The falling (descending) factorial $x^\underline n$ for $n,x\in\mathbb N, x>0$ is defined as:
$$x^\underline n = \prod_{k=0}^{n-1}(x-k).$$
What is known about the specialization of the falling factorial in which the summands are the primes, i.e.,
$$ x^\underline {\overline{n}} = \prod_{k=1}^{n-1}(x-p_k), $$
where $p_k$ is the $k ^{\rm th}$ prime?
Generalizations of the rising/falling factorial have been previously studied; see e.g. this article or this Wikipedia section.

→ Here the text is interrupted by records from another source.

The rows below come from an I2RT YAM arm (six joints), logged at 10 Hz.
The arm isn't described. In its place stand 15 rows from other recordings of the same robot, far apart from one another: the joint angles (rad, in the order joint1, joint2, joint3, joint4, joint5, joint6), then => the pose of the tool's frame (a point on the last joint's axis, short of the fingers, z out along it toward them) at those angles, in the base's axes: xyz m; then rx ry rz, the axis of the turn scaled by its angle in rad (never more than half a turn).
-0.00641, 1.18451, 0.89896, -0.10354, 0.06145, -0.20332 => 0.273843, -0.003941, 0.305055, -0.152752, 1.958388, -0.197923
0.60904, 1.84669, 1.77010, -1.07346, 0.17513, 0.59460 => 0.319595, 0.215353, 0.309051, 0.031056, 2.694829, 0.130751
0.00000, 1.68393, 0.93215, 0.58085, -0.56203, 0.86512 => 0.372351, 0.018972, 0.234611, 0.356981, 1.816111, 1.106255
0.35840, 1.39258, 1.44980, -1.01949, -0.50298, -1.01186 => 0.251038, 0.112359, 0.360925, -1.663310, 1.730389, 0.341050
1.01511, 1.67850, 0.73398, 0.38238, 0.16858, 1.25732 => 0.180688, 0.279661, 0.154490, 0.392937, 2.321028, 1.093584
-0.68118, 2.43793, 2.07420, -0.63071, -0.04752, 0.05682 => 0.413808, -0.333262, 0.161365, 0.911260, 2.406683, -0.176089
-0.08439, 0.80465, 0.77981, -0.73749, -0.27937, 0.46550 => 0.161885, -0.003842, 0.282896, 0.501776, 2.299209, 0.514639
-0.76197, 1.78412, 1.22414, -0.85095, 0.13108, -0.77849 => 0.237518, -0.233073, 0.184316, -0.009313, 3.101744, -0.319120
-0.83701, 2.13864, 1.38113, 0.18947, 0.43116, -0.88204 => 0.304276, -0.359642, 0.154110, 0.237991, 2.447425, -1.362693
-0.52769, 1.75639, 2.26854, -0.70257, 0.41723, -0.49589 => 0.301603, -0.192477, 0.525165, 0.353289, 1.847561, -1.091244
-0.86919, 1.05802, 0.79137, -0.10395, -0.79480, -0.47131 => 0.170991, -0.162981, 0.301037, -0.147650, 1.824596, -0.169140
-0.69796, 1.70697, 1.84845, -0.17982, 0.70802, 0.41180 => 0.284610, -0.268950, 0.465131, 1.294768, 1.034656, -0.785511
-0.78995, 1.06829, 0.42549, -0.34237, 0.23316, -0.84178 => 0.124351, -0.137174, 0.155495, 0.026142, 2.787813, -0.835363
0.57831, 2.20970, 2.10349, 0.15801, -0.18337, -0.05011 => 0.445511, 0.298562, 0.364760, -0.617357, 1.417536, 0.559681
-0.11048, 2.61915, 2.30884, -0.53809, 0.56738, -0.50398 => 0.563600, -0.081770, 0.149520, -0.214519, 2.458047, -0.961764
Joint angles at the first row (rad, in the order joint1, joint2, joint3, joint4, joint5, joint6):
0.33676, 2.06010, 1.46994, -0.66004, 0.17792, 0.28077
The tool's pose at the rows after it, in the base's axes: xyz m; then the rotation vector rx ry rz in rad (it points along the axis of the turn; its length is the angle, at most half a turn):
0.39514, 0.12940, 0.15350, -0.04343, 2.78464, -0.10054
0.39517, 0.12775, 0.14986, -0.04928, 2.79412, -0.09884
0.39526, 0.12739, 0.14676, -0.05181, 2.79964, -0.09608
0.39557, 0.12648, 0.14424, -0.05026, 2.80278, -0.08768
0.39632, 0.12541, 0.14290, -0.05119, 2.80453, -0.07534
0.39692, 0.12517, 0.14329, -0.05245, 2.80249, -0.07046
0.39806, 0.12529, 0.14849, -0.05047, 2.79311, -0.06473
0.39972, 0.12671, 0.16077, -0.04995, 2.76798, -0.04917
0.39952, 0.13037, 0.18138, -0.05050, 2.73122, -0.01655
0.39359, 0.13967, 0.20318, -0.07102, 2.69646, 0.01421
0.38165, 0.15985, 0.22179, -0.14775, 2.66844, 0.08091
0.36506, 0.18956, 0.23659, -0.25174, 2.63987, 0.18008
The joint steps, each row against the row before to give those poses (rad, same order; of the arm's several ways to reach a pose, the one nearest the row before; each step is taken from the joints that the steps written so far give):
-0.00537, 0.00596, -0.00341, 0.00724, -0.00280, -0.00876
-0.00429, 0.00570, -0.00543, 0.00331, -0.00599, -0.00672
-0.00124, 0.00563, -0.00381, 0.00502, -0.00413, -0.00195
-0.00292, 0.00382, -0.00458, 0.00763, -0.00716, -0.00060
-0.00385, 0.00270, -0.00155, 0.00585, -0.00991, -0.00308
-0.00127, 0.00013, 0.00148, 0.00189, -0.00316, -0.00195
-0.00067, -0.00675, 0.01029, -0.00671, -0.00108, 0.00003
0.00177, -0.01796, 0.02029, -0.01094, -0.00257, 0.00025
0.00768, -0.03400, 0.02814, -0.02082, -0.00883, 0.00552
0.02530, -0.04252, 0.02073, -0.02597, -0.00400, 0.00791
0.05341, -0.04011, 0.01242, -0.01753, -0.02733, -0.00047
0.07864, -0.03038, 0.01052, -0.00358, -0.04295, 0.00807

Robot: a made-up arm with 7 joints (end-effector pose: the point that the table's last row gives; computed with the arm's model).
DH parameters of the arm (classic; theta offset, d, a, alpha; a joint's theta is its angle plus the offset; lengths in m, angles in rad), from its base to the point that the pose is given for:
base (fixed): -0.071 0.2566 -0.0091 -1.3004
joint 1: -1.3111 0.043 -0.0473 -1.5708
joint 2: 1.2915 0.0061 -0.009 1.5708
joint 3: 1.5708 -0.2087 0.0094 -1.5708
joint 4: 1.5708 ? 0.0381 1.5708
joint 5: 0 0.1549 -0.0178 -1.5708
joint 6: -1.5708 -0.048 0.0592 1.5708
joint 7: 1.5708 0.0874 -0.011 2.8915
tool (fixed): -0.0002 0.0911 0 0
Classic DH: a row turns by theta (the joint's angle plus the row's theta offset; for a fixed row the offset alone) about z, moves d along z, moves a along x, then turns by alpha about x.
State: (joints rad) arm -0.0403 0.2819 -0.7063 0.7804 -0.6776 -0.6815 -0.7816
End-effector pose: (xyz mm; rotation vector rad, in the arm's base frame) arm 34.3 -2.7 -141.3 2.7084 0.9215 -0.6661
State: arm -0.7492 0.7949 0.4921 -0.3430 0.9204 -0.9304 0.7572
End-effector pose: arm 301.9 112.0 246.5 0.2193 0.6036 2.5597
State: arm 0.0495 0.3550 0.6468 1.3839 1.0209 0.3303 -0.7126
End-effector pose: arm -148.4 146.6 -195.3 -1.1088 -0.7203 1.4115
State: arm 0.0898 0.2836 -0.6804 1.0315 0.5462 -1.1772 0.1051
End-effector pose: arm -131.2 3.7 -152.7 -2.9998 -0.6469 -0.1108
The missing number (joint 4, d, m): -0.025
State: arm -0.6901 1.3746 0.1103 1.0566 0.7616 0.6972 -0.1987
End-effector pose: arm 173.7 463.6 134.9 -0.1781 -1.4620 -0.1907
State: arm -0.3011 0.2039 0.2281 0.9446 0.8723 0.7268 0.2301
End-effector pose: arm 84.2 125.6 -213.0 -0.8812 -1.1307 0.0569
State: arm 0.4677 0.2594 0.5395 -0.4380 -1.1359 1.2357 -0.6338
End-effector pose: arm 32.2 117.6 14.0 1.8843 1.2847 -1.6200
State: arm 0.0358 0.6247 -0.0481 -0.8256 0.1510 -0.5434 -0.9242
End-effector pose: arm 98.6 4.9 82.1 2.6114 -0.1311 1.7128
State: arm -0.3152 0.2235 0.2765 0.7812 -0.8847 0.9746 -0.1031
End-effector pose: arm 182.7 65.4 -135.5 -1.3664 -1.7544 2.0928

Quoting some of the results from those articles, we have: $\newcommand{\stirling}{\genfrac{[}{]}{0pt}{}}$ Let $\stirling{n}{k}$ denote the coefficient of $x^{k-1}$ in the $n$th falling prime factorial. Then the coefficients satisfy the following relation for $n\geq 1$: $$\stirling{n}{k}=\stirling{n-1}{k-1}-p_{n-1}\stirling{n-1}{k}$$
We also have interesting identities on the prime harmonic numbers such as: $$\left(\prod_{j=1}^n p_j^2\right)\sum_{k=1}^n\frac{1}{p_k^2}=\stirling{n+1}{2}^2-2\stirling{n+1}{1}\stirling{n+1}{3}$$
See the references for a lot of relations along those lines.